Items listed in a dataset
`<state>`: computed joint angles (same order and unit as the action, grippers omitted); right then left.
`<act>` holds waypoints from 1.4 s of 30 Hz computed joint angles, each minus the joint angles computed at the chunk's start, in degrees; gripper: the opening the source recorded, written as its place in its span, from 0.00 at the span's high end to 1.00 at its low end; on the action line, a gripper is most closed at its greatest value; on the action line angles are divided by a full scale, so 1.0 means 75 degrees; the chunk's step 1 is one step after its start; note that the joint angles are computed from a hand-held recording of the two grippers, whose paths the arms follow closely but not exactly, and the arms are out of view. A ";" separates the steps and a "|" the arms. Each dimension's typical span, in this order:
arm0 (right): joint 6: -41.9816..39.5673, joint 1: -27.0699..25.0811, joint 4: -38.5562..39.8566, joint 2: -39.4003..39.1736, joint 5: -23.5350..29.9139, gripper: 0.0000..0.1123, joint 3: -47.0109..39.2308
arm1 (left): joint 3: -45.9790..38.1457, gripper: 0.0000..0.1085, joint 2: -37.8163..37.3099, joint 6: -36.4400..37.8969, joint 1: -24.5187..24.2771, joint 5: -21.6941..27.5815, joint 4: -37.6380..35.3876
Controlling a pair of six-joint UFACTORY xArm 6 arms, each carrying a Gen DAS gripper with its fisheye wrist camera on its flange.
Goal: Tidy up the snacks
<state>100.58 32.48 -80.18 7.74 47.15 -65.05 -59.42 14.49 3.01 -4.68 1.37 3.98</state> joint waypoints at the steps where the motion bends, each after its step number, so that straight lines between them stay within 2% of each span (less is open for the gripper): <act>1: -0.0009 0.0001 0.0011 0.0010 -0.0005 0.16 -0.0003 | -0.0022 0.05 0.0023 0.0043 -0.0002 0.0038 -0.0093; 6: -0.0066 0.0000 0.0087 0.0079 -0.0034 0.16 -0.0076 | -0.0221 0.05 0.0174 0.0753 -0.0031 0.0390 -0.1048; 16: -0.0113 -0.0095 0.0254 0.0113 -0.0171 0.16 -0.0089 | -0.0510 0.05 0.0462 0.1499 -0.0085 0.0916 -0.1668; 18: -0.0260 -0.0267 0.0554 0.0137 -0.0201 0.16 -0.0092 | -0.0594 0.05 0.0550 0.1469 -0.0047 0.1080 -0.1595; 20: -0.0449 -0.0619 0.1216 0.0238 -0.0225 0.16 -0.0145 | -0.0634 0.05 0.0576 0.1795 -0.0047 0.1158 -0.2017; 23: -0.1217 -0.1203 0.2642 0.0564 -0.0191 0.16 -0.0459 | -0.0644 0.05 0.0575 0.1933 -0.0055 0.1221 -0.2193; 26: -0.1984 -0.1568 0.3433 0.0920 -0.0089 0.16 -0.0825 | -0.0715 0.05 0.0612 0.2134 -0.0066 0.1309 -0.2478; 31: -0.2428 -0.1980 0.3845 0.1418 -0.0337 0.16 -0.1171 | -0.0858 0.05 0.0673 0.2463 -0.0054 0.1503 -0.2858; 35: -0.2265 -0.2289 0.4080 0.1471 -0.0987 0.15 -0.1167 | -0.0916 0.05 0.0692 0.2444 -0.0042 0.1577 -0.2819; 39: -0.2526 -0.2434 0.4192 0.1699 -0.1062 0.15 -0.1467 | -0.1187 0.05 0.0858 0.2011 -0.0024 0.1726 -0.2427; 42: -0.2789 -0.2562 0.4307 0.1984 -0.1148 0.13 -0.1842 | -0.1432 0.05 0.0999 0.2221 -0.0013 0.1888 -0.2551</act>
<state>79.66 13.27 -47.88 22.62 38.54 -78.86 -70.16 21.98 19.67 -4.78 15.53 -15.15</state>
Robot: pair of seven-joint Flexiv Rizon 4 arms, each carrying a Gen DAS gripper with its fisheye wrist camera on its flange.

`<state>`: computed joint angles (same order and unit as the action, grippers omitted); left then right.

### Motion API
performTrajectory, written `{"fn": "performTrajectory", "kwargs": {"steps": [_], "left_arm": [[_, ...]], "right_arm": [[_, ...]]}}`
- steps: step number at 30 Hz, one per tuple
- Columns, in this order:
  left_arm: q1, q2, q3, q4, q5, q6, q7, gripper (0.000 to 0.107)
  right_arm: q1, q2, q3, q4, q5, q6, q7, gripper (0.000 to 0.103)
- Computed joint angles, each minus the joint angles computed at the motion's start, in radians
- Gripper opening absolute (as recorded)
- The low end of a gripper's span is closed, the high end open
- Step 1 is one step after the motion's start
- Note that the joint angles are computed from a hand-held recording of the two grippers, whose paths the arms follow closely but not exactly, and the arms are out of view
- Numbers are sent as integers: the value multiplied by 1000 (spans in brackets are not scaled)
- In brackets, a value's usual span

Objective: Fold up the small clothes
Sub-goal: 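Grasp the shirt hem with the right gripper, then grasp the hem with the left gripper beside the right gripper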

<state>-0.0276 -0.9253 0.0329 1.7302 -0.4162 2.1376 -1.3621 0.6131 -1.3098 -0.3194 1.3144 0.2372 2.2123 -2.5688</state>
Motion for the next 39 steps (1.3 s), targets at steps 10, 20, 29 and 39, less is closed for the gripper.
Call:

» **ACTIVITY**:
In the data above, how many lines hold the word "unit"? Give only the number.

» **SOLUTION FOR THIS TASK**:
2